4
С левой водкой тревогу били не зря.
Бурлаки так бесчинствовали, что уже второй раз упустили по течению тяжело груженную лодку. Известного сибирского художника Кудрина-Маевского, изобразившего на полотне синюю бабу, посадили задом в костер. "Рисуй красиво!" Пока Виталий добрался до "Ветерка", даже к нему приставали трижды. А в самом "Ветерке" дым плыл чуть не по полу, а попик Падре не падал только потому, что стена, на которую он кренился, не падала. Бывший капитан Мишка Шишкин сидел, раскидав по загаженному рыбьей чешуей столику тяжелые руки, похожие на клешни фантастически здорового краба. В пепельнице возвышалась гора окурков, один, самый грязный, висел на мокрой губе отца Бориса. Когда окурок падал, Шишкин благожелательно поднимал его и совал в безвольный рот попика. Сильно поддатые скотник Пашка Щукин и бурлак Ленька Вешкин мутно следили за диковинными рассказами бывшего капитана. Будто бы, договорившись с капитаном дизельной подводной лодки, Мишка Шишкин на остров Сахалин перебрасывал с материка левую паленую водку. "Водка чем хороша? – терпеливо учил он. – У водки неликвида в принципе не бывает. Какой товар ни пусти в продажу, все равно остается неликвид, да? А у водки не бывает неликвида". Будто бы на продутом всеми ветрами дальневосточном берегу торговал Мишка Шишкин икрой морского ежа и японскими тапочками, которые для него за совсем малые копейки собирали на Курилах местные бабы. Будто бы в глухих деревеньках лечил капитан Шишкин женщин от бесплодия. Где приставало судно Шишкина, там на несколько дней аборигены бросали работу. Суровые мужики, обычно из ревности убивающие друг друга, сами вели пугливых полураздетых жен в просторную армейскую палатку, разбитую на берегу для "японского доктора Сано-Сано". Скрестив кривые ноги, в белом халате на сильное тело, Мишка по-японски морщил лоб, щурился.
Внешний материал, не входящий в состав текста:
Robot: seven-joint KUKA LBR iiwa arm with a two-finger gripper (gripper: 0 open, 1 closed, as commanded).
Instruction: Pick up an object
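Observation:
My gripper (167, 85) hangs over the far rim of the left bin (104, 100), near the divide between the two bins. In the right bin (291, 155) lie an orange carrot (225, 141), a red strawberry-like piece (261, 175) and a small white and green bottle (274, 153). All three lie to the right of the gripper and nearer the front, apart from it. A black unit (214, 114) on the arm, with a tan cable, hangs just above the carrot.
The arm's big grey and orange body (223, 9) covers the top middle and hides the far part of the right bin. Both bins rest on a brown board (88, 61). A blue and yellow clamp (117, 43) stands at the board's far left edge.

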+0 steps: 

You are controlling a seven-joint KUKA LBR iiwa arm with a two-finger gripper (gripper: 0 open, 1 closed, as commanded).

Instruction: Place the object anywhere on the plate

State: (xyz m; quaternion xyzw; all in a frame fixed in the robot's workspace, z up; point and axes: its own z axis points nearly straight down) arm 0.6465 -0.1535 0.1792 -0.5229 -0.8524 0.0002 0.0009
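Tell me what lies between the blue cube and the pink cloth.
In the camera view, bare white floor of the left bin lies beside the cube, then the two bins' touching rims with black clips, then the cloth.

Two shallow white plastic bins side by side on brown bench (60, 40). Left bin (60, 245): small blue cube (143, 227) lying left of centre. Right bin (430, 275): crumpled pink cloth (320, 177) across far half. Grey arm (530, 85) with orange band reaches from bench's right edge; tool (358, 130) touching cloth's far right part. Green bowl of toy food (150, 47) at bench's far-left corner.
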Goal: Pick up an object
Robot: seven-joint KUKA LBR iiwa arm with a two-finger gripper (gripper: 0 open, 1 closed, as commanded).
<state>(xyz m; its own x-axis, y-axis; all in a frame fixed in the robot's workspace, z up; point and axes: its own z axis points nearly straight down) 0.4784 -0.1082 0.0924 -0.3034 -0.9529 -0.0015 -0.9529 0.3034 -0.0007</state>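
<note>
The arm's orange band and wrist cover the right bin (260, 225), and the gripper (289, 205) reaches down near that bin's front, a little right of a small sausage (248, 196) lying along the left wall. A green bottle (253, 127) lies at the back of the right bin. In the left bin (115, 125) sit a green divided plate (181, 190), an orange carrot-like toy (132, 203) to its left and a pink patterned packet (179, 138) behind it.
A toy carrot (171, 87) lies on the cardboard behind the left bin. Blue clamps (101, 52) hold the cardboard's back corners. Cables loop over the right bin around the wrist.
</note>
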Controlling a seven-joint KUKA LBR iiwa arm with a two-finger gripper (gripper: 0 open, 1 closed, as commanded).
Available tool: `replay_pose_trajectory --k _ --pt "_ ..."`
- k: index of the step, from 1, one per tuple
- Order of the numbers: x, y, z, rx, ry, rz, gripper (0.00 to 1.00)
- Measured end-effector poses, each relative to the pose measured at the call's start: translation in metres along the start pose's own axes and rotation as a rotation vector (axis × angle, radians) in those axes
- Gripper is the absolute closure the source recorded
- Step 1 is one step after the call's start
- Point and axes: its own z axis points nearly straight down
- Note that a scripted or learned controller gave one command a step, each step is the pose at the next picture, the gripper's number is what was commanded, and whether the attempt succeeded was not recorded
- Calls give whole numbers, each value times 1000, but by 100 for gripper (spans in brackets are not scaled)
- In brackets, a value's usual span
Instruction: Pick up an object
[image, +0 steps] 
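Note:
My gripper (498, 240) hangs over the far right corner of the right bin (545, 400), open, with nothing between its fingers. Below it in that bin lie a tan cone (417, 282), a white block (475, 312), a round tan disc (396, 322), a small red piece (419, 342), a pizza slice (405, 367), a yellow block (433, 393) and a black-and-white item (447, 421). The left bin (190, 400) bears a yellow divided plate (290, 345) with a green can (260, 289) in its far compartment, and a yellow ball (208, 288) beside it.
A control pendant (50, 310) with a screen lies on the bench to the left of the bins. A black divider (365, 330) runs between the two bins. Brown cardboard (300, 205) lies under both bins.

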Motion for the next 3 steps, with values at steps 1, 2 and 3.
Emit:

"Лечение необходимо", – на пальцах показывали ревнивые мужики.
"Хирасимото".
"Поможет лечение?"
"Хирасимото".
"Детишки пойдут?"
"Хирасимото".
Женщинам, особенно молодым, Шишкин сразу предлагал стакан крепкой настойки на зверобое, гонорар требовал класть в специальный ящик с японскими иероглифами на крышке, мужчин гнал: "Ждите в деревне". Стакан крепкой настойки и полное отсутствие ревнивых мужей раскрепощали самых скромных дальневосточных женщин. "Это у вас в Благушино насильно приходится заряжать людей гондонами, – жизнерадостно сердился бывший капитан. – А в дальневосточном регионе все схвачено". И небрежно вскидывал мощную короткую руку, похожую на клешню большого краба: "Восточные слабости, так сказать".
– А благословение? – ронял окурок отец Борис.
– А вот тебе благословение, – показывал Шишкин крупный кулак. Обрадовался, увидев Виталия: – Присаживайся, мировой паук. Говорят, ты совсем пауком стал. – С важной расслабленностью обвел заробевших мужиков взглядом (показывал Колотовкину степень своей самостоятельности): – Ну что, мужики? Колитесь! Сильно задолжали Золотым Яйцам?
Скотник и бурлак – собутыльники Мишкины – ничего такого не говорили, но тут же согласились:
– Сильно.
– А если уточнить?
– Да до жопы! – не выдержал Ленька Вешкин.
Он приблизился к тому священному состоянию, когда правды не стесняются. Покосился на Колотовкина:
– Вы, Виталий Иванович, тоже из пауков. У вас с Павликом одна долговая книга.
– И что думаете дальше делать? – не унимался бывший капитан.
– Наверное, отрабатывать.
– Зачем это?
– Ну как? Долг все-таки.
– Но долг можно и не отдавать.
– Это как? – сильно удивились бурлак и скотник.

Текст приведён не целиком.